Treat Williams: We need it. I think, to be honest with you, we’ve been trying to heal since the Civil War and haven’t healed yet from that. I think we just haven’t quite figured out how to all live in this space together. I think we will eventually. I really do.

Smashing Interviews Magazine: Well, we must believe it’s possible. Do you have any other projects coming up?

Treat Williams: I wish I did! (laughs) At the end of the interview, you could say, “By the way, he says he’s available if anybody’s interested.”

Smashing Interviews Magazine: Most definitely (laughs).

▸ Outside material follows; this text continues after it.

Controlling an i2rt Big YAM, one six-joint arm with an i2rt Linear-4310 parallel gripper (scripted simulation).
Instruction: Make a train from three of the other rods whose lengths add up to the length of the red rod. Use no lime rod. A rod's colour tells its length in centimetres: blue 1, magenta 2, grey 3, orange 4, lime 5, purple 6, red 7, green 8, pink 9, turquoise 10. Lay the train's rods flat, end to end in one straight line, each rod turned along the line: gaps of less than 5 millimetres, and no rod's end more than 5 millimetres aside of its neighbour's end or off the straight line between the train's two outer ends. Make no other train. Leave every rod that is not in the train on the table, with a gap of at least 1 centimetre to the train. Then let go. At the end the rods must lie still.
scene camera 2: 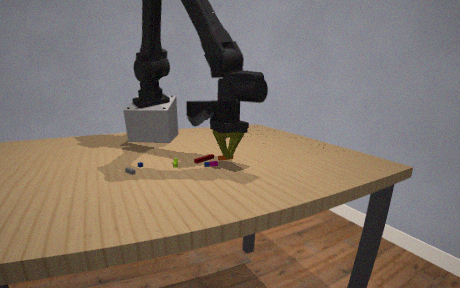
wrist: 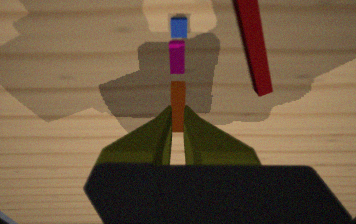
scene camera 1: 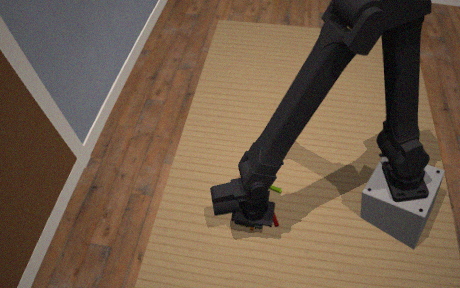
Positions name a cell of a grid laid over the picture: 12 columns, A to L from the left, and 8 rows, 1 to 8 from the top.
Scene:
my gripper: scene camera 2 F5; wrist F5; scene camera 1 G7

Treat Williams: No, I’m actually going to tell you the truth. I’m comfortable for a while. I’d like to actually stay home through Christmas, ski for January and February and then Europe or my show in Vancouver. I leave my family for four months, so I’d just like to go overseas or something. I actually go to the Island to shoot the show, so I’d love to just be home, go make my show, and at the end of the summer, come back and enjoy my family again. I think that’s enough right now. I did a lot of stuff this past year. So I think I deserve a little bit of skiing and a little bit of fun to get us past this COVID thing.

Smashing Interviews Magazine: Let’s hope we do get past it in the near future.

Treat Williams: Knock wood! That vaccine seems real, and if so, that’s the greatest news.

Smashing Interviews Magazine: Treat, stay safe and well. I’m always a fan of your work.

Treat Williams: Aw, thank you! It was an honor to talk to you. It was a blessing and great fun.